After receiving a complaint of a man hunting and eating a rhesus macaque monkey – a protected species under the Wildlife Protection Act, 1972; People for the Ethical Treatment of Animals (PETA) India along with the district authorities of West Garo Hills lodged an FIR against the suspect, Sengkud Sangma.
The Deputy Commissioner ordered the Superintendent of Police and the Divisional Forest Officer of West Garo Hills district to form a joint team to investigate the matter and arrest Sangma. The charge in the FIR – filed under Sections 9 and 51 of the Wildlife Protection Act, 1972 – is a non-bailable offence and is punishable by up to seven years in prison and a fine of at least Rs 10,000.
Sangma was arrested on 30 December and will be produced in court soon.
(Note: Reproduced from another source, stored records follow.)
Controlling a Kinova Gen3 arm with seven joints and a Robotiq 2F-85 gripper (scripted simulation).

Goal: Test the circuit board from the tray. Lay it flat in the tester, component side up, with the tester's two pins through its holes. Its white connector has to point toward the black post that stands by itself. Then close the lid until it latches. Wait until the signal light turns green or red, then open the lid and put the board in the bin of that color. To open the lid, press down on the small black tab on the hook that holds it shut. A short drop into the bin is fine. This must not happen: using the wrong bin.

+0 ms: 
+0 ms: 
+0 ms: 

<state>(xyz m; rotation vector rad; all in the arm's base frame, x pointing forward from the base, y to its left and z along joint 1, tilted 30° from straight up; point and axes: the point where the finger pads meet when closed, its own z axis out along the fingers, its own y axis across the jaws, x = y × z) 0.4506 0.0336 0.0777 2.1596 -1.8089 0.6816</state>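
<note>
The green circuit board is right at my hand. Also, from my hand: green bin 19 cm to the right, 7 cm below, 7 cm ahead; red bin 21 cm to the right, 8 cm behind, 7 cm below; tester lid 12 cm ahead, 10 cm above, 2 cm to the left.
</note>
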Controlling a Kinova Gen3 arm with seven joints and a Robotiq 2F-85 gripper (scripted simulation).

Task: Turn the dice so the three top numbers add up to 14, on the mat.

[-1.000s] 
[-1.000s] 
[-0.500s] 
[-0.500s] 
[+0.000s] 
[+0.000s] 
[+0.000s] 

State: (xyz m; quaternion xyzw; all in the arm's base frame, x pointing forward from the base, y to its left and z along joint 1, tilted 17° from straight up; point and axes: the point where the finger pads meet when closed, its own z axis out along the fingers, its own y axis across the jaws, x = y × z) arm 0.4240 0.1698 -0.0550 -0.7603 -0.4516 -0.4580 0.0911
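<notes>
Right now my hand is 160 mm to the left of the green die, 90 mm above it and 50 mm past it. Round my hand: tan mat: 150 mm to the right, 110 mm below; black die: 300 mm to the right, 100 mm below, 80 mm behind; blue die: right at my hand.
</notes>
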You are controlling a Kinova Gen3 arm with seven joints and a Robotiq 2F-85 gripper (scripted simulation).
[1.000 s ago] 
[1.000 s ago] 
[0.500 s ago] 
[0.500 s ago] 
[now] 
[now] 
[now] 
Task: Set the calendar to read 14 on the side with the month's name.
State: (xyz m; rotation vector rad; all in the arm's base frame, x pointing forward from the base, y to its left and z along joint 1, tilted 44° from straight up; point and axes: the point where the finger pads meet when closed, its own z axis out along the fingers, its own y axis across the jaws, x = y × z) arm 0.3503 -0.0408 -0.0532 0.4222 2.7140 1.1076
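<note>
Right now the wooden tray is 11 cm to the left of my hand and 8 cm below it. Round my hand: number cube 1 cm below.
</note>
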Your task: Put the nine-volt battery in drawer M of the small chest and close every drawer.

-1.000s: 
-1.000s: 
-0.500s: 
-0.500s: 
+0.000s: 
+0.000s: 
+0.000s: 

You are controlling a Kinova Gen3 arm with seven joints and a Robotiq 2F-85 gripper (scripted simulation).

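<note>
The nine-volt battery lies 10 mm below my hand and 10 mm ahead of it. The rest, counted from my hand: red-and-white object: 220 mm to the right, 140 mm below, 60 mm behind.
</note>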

"We commend the Superintendent of Police, the Deputy Commissioner, and the Divisional Forest Officer of West Garo Hills District for sending out a strong message that such cruelty will not be tolerated," says PETA India Lead Emergency Response Coordinator Meet Ashar. "This incident is exactly why laws exist to protect wild animals from being hunted or poached, and it's imperative that humans heed these laws – for everyone's sake."
PETA India – whose motto reads, in part, that "animals are not ours to abuse in any way" – notes that research shows that people who commit acts of cruelty to animals are often repeat offenders who move on to hurting other animals or humans.
The US Federal Bureau of Investigation has found that a history of animal abuse is one of the traits that regularly appears in the records of serial rapists and murderers. This is the case in India, too: Veerappan was a poacher as well as a serial killer, and the infamous Noida serial murders of children took place at the home of Moninder Singh Pandher, who was fond of hunting. In a study of domestic violence victims, 60 per cent of them said that their abusive partners had harmed or killed their dogs or other animals. PETA India has long campaigned to strengthen India's Prevention of Cruelty to Animals Act, 1960, which contains archaic penalties, such as a maximum fine of only Rs 50 for convicted first-time offenders.